Water saving talks to air

Commissioners to deliver message on television taping

Well statistics available

Public works chief will demonstrate conservation devices

Carroll County

April 04, 2002|By Mary Gail Hare | Mary Gail Hare,SUN STAFF

Concerned with persistent drought conditions, impending water restrictions and a pressing need to preserve resources, the county commissioners will take their message on water conservation to the public today during weekly television taping.

Douglas E. Myers, county director of public works, will discuss with the board output from wells, conditions at Liberty Reservoir - which supplies about 7,000 homes and businesses in South Carroll - and conservation measures residents can take to ease the burden on the county's public water systems.

Myers will make public statistics from the county's Fairhaven well in Sykesville, which began pumping last year. It promised to deliver up to 300,000 gallons a day to augment the supply from Liberty Reservoir. Wells rarely deliver on their promise and can go dry, Myers said.

"I have the numbers for how much we are getting out of the well," Myers said. "I can say it is not going to get us out of trouble this summer."

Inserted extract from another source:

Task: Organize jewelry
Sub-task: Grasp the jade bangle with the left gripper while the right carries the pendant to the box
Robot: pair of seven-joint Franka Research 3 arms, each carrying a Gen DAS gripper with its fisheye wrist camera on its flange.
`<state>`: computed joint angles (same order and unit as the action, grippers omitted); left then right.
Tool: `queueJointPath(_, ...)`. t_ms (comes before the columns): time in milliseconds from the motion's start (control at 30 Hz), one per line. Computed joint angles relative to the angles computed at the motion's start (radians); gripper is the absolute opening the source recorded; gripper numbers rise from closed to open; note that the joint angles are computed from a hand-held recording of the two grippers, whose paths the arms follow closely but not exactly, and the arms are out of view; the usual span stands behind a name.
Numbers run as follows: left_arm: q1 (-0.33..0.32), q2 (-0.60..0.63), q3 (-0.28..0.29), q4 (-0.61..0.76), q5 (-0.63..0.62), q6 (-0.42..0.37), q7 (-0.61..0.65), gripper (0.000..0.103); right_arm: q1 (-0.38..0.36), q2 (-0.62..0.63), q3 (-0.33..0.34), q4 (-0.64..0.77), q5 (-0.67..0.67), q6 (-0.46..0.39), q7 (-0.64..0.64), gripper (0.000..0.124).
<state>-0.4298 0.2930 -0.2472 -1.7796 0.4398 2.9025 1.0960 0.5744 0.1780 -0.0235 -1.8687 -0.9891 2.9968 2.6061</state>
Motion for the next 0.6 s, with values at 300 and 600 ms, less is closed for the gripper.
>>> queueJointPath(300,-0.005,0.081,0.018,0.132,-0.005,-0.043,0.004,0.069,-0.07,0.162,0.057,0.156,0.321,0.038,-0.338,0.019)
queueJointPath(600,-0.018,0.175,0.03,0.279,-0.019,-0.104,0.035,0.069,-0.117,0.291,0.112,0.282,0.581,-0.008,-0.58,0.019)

Myers will demonstrate conservation devices, which the county has in limited supply and offers free to residents. "We have nozzles, aerators, low-flow control valves and rain gauges," Myers said. "We are going to talk about anything and everything that has to do with water conservation."

He hopes the discussion will spur conservation.

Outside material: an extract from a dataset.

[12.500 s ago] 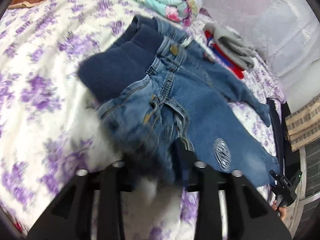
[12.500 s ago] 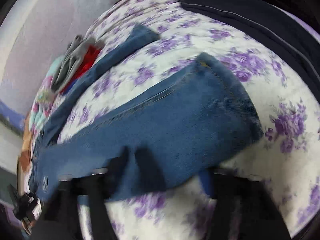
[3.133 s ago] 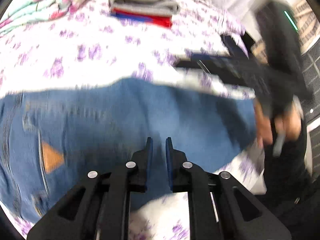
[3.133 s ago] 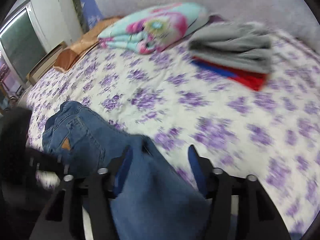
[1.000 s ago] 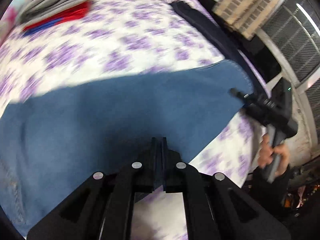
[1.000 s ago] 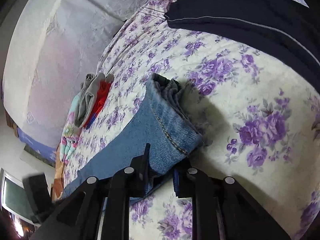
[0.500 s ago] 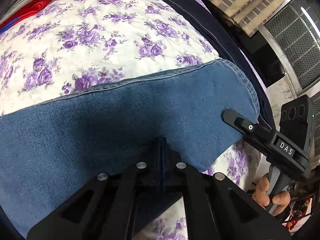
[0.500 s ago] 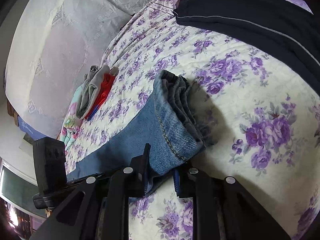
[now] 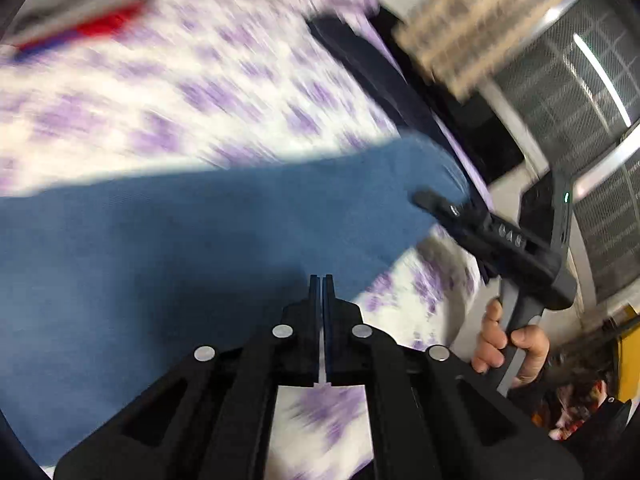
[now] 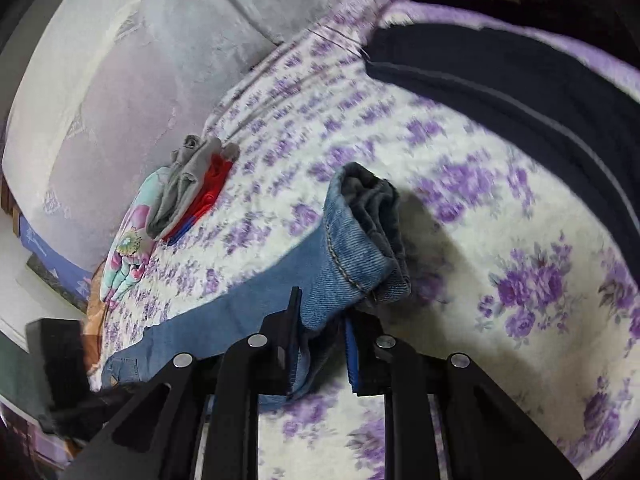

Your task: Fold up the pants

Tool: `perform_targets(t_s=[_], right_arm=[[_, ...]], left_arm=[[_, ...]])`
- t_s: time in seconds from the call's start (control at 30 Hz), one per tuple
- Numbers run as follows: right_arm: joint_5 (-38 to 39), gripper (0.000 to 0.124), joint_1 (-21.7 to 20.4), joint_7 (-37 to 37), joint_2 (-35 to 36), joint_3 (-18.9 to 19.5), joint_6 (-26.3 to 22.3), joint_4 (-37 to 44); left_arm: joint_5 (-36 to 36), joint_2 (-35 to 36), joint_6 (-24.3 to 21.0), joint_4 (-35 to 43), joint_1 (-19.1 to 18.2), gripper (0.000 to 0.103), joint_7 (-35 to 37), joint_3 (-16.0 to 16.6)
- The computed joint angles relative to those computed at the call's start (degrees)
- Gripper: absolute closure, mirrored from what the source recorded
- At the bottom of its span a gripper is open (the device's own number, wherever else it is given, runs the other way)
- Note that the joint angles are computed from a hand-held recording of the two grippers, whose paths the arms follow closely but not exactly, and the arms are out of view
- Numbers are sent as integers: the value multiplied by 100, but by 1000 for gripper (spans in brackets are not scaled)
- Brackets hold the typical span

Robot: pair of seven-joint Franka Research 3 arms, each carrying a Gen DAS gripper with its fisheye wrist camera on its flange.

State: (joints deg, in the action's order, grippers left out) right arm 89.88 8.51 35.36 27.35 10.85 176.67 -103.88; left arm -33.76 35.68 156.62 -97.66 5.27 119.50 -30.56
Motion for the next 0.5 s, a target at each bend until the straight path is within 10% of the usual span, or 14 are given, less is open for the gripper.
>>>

"We would like people to take the initiative and come up with ways to conserve," Myers said. "The idea is be innovative."

Officials also will post the conservation message on the county Web site and are preparing to mail thousands of fliers this month to homes and businesses that rely on the county systems for water.

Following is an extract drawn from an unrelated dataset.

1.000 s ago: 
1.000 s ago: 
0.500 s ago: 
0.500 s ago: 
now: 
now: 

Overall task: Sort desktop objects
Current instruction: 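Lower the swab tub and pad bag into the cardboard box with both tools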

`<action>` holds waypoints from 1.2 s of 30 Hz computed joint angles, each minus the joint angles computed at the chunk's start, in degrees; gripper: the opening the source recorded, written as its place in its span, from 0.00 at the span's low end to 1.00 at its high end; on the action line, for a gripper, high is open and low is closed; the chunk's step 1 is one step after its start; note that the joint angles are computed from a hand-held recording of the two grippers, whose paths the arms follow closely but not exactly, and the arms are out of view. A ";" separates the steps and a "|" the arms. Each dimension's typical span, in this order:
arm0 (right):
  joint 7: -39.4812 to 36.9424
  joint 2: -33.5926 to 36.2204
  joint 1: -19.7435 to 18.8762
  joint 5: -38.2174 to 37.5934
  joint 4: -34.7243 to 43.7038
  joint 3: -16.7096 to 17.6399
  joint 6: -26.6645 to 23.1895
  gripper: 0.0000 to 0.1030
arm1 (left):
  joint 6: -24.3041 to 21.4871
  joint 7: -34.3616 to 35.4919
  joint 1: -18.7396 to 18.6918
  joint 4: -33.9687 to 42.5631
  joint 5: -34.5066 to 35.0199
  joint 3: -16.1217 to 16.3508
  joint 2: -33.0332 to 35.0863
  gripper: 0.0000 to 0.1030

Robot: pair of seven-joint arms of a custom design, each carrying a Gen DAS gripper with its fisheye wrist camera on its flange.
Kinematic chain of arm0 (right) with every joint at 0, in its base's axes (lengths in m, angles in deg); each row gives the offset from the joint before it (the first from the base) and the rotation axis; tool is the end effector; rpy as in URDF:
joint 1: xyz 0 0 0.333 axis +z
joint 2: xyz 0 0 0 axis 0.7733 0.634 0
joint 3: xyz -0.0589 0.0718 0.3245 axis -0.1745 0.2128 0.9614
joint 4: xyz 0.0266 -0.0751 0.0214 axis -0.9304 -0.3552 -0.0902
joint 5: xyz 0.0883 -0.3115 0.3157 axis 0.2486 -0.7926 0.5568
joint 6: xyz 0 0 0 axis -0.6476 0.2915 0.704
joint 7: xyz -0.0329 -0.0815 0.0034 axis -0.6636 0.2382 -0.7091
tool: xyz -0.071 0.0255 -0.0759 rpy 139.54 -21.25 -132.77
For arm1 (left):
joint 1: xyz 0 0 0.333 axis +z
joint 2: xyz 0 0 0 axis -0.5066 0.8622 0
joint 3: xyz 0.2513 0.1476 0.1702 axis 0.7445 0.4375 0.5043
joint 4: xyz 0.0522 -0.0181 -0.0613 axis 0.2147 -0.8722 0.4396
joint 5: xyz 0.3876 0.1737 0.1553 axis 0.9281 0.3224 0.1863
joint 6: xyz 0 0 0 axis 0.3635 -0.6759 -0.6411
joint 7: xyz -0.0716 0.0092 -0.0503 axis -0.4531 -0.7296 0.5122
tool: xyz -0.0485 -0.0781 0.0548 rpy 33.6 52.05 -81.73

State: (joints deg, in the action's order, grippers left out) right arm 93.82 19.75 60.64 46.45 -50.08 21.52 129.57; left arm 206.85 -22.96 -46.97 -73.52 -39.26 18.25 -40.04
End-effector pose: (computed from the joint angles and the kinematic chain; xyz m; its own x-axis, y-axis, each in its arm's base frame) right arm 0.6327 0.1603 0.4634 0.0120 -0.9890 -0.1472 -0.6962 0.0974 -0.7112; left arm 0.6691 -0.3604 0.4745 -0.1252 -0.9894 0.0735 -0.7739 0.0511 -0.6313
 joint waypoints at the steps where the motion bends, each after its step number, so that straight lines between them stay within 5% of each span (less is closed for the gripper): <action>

"People are saying that they are not getting this information and we want to make it available to everybody," Myers said. "Conservation has to be on people's minds."

The commissioners must decide whether to impose restrictions on water use, given drought conditions persisting throughout Central Maryland. Myers has received calls from several residents who want to know if they can fill their swimming pools. Myers, who also owns a pool, said the average size pool takes several thousand gallons to fill.

"I would like no pool filling - that's going to kill us this month and next," Myers said. "But that is up to the commissioners."

The commissioners could not be reached for comment yesterday.